What about him? she’d wanted to respond. But it was no time to be flippant. She’d learned the hard way how conversations could be taken out of context and then spread like wildfire through Harken Falls. All it would take to strike that match would have been for mealy-mouthed Martha Comston (rather unaffectionately referred to as ‘cum stain’) to overhear their conversation. And that chick was never far from earshot. So the three phantom words floated above the two square feet of vacant, dingy-carpeted land surrounding their table before vanishing into thin air. 

Maggie got knocked up just a month after that conversation and was too busy with a newborn now to meet up at Caster’s anymore – any dream of her moving to Louisville (or anywhere else) dead in the water. 

The strip joint was crowded for a weekday afternoon. More crowded than usual. She leaned forward in her chair and tried to imagine what it would be like to be up on that stage. There was no judgment. She knew a lot of the girls that danced there. Had known a few of them since kindergarten. We all do what we have to do, she thought. 

The young woman who’d dazzled the mostly male crowd sauntered off stage to be replaced by an older woman. Gravity had done some work on her breasts and they didn’t possess the perkiness of her predecessor’s. Some of the men, and even a drunk woman in the corner, made no secret of their disapproval of the replacement. Wondering how they would ‘measure up,’ she reached under her jacket and cupped her breasts in her hands. She was surprised by the surge of anger she felt for even entertaining this thought and knew she had to leave.
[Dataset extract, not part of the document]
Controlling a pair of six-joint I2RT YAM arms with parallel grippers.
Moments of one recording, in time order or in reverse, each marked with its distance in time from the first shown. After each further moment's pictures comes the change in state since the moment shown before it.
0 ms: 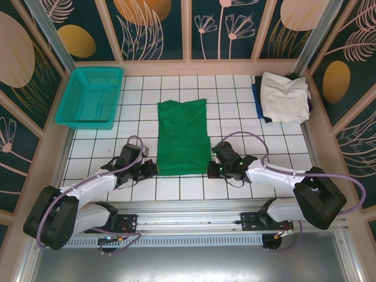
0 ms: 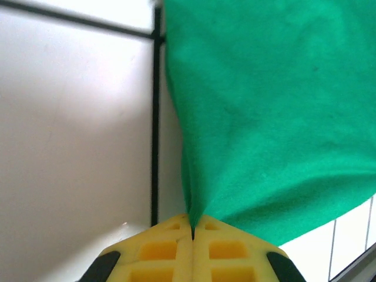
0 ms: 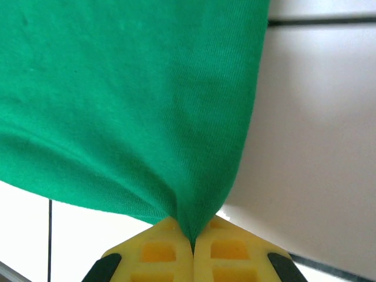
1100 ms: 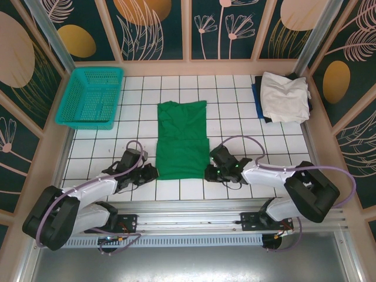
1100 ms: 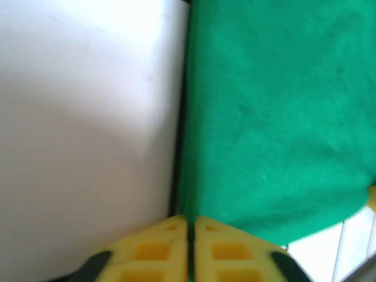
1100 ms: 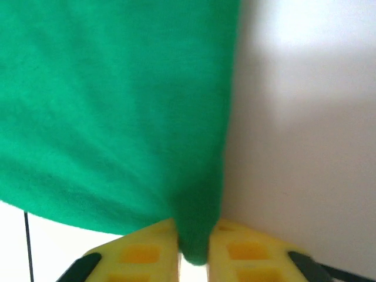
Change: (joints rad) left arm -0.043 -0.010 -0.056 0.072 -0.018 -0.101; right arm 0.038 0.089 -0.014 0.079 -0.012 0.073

“I’m gonna take off,” she said defiantly, getting up from her chair and hoping that Carl, or at the very least Jeb, would follow her. Neither did though. They sank deeper into their seats, nudging each other and laughing while throwing back their fourth PBR of the afternoon.

She moved swiftly through the club, tripping on a beer bottle and nearly falling. A few people laughed and she felt like crying. She pushed open the door and stepped out into the blazing June sunlight. She stopped to get her bearings and noticed a sequin pasty stuck to the top of her shoe. Peeling it off and looking at it glimmering in the sun like a rare treasure, she stared straight up Front Street and sighed. 

“What about him?” she finally said aloud.